§ **Description of the task**
What lines in the listing include "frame"? Return a copy of each.

§ **Materials provided**
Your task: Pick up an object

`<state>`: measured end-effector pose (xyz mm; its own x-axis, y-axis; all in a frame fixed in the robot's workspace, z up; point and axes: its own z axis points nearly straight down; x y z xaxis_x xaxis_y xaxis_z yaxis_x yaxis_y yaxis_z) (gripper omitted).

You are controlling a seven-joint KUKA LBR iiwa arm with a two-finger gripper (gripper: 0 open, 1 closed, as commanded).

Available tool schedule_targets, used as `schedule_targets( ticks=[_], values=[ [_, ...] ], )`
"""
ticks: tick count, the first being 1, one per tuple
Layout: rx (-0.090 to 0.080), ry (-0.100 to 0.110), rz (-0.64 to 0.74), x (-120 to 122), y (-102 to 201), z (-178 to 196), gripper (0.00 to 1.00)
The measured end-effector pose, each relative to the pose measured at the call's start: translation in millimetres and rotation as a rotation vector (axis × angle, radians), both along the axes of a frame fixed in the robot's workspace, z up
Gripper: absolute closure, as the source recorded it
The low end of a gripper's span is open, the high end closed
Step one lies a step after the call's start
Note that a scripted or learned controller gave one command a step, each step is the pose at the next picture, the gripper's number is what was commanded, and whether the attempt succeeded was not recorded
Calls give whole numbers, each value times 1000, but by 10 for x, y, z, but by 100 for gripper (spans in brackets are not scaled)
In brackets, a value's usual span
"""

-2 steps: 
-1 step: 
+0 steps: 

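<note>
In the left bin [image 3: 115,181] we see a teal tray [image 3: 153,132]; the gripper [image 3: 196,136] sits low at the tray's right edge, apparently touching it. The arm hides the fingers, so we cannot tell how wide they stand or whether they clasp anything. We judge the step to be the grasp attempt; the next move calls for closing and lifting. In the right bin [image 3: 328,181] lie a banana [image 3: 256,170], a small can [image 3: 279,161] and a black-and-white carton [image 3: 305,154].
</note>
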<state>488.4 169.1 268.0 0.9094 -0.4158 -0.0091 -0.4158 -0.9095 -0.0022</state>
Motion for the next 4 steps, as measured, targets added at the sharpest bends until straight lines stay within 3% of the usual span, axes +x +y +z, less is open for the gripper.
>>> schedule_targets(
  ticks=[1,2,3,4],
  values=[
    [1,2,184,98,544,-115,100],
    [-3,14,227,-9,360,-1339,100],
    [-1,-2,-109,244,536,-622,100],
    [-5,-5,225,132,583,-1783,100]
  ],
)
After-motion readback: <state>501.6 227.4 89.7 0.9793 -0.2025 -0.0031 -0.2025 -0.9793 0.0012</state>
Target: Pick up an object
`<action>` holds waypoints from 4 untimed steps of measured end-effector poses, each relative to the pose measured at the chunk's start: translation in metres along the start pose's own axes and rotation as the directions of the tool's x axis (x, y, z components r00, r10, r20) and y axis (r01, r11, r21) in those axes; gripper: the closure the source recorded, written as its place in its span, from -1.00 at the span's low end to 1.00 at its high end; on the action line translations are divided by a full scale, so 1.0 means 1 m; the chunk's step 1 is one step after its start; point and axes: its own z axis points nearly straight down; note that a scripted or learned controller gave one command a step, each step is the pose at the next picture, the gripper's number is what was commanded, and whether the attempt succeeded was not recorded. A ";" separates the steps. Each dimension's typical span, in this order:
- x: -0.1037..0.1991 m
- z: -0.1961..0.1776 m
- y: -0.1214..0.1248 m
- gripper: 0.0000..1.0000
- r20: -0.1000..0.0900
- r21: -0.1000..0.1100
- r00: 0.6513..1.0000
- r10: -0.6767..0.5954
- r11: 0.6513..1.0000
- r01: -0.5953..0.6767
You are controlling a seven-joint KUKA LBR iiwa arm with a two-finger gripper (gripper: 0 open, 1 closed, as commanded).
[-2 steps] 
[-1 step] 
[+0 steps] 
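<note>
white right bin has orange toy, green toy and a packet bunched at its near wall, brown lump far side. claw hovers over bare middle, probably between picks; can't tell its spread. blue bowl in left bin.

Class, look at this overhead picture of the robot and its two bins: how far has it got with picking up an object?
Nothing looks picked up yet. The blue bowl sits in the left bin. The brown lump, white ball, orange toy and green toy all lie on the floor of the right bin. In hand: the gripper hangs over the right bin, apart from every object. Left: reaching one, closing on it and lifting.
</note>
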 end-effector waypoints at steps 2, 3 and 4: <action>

§ **Problem solution**
`<state>`: measured end-effector pose (xyz mm; its own x-axis, y-axis; all in a frame fixed in the robot's workspace, z up; point and axes: its own z axis points nearly straight down; x y z xaxis_x xaxis_y xaxis_z yaxis_x yaxis_y yaxis_z) (gripper omitted).
The measured end-effector pose, each relative to the pose measured at the call's start: translation in millimetres and rotation as a rotation vector (axis × angle, radians), both along the axes of a frame fixed in the robot's workspace, z up

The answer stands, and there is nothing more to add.